_TASK DIRECTIONS_: Exactly as they appear, copy the lines from the one holding "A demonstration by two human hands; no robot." through the end of the records, leaving pictures out.

INFORMATION SHOWN START

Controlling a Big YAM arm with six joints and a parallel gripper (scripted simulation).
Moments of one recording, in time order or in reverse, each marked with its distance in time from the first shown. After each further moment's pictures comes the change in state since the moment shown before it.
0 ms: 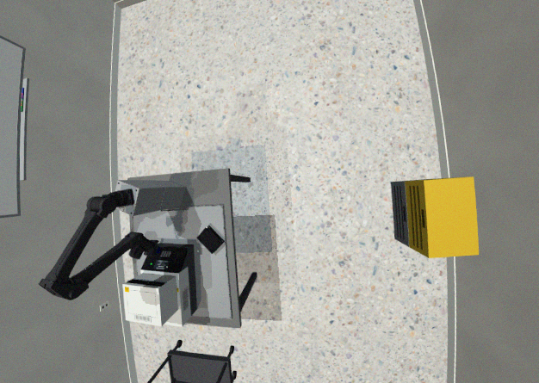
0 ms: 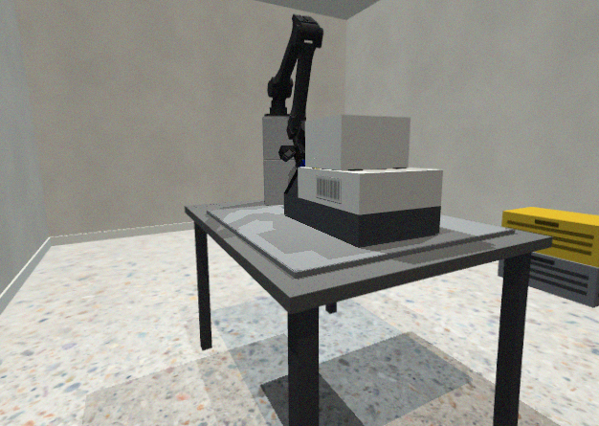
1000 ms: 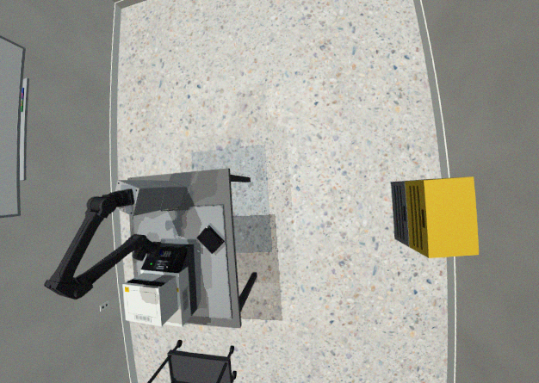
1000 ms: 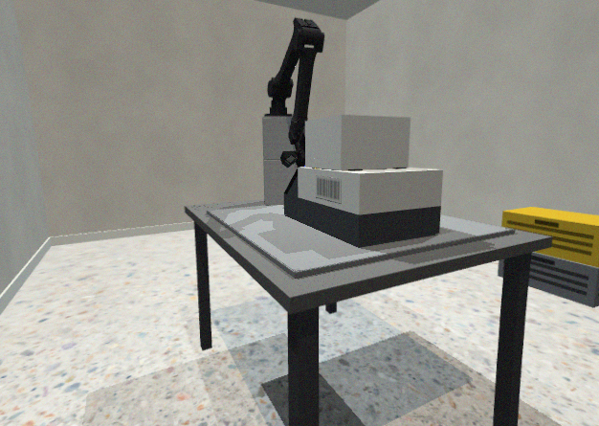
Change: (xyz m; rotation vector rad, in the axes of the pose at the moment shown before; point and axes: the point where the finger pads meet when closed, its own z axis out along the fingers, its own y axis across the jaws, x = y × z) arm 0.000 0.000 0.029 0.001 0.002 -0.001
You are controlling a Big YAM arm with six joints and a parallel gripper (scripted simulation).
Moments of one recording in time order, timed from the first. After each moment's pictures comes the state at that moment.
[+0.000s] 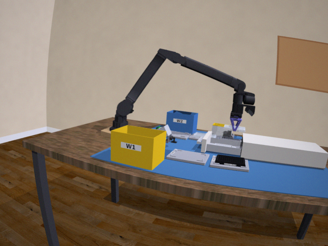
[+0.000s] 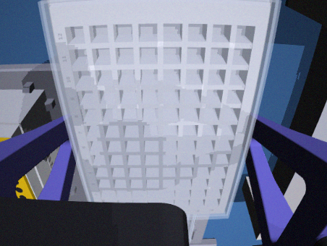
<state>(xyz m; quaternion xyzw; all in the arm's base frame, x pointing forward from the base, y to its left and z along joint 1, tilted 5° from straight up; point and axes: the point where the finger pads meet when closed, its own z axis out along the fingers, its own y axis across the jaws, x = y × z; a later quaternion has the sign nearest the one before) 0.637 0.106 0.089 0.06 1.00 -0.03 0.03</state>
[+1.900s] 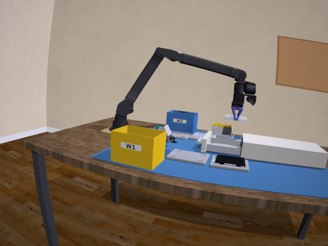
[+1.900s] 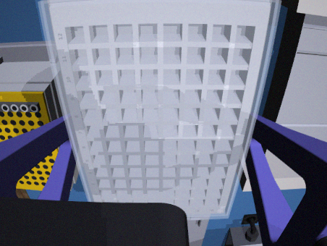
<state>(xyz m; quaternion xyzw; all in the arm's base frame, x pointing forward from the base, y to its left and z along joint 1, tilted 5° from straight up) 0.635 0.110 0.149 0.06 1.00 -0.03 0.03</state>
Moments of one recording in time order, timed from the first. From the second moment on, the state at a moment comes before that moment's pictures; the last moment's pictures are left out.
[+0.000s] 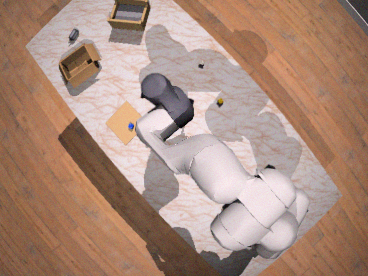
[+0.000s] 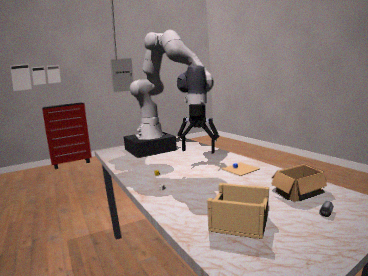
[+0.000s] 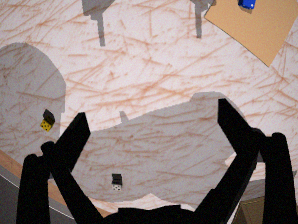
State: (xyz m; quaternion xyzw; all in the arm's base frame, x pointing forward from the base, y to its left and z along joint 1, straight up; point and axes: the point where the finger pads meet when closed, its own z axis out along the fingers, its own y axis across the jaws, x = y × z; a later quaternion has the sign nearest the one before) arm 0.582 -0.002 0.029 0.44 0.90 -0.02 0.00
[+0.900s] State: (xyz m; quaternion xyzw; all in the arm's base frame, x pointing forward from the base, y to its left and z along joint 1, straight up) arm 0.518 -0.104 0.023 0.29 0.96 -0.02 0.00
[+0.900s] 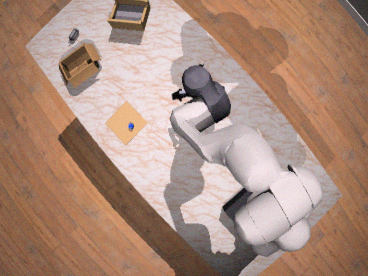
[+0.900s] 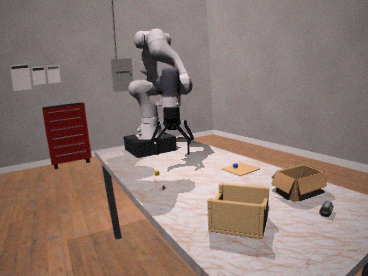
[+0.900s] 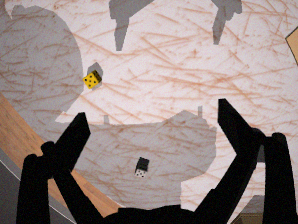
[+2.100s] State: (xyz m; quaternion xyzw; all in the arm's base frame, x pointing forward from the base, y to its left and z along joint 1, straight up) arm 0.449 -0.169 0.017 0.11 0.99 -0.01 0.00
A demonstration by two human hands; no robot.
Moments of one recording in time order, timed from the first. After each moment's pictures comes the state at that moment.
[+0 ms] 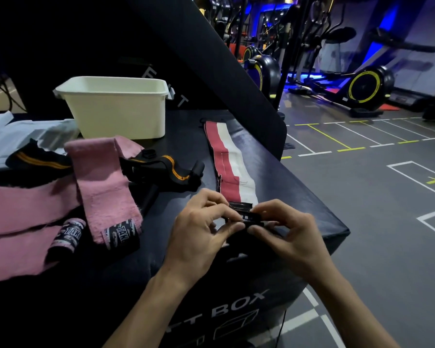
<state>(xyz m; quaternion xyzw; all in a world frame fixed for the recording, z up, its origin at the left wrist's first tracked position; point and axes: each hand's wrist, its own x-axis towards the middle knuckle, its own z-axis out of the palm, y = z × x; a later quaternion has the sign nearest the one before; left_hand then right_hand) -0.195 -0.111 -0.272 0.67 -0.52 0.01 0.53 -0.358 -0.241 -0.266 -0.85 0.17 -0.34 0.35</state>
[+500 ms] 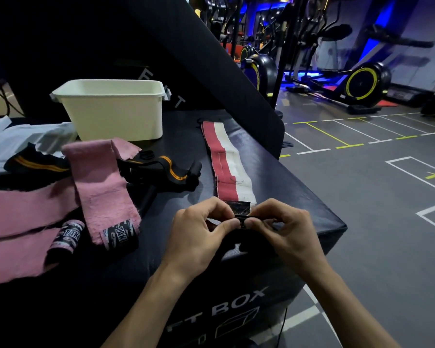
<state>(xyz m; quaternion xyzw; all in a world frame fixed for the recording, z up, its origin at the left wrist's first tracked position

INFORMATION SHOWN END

_WORKED SOLUTION_:
A demonstration by two human hands; no robot.
Moments of one recording in time order, timed from the first. After each moment's pictures comes the state at that moment.
[+0 ms] 
<state>(xyz m; quaternion xyzw; all in a world frame fixed for the recording, z up, its origin at the left wrist's first tracked position; point and axes: each hand's wrist, its own x-axis towards the middle knuckle, its own z-axis out of the palm, y = z × x; a later quaternion has the sign nearest the one before; left_hand then right_hand) -0.195 -0.111 -0.272 0.67 -0.52 0.01 0.53 -0.358 -0.241 -0.266 -0.85 0.17 -0.34 0.35</state>
[+500 ms] 
<state>(xyz m; quaternion xyzw; all in a world frame fixed for the recording, z up, its origin at the left wrist's first tracked position

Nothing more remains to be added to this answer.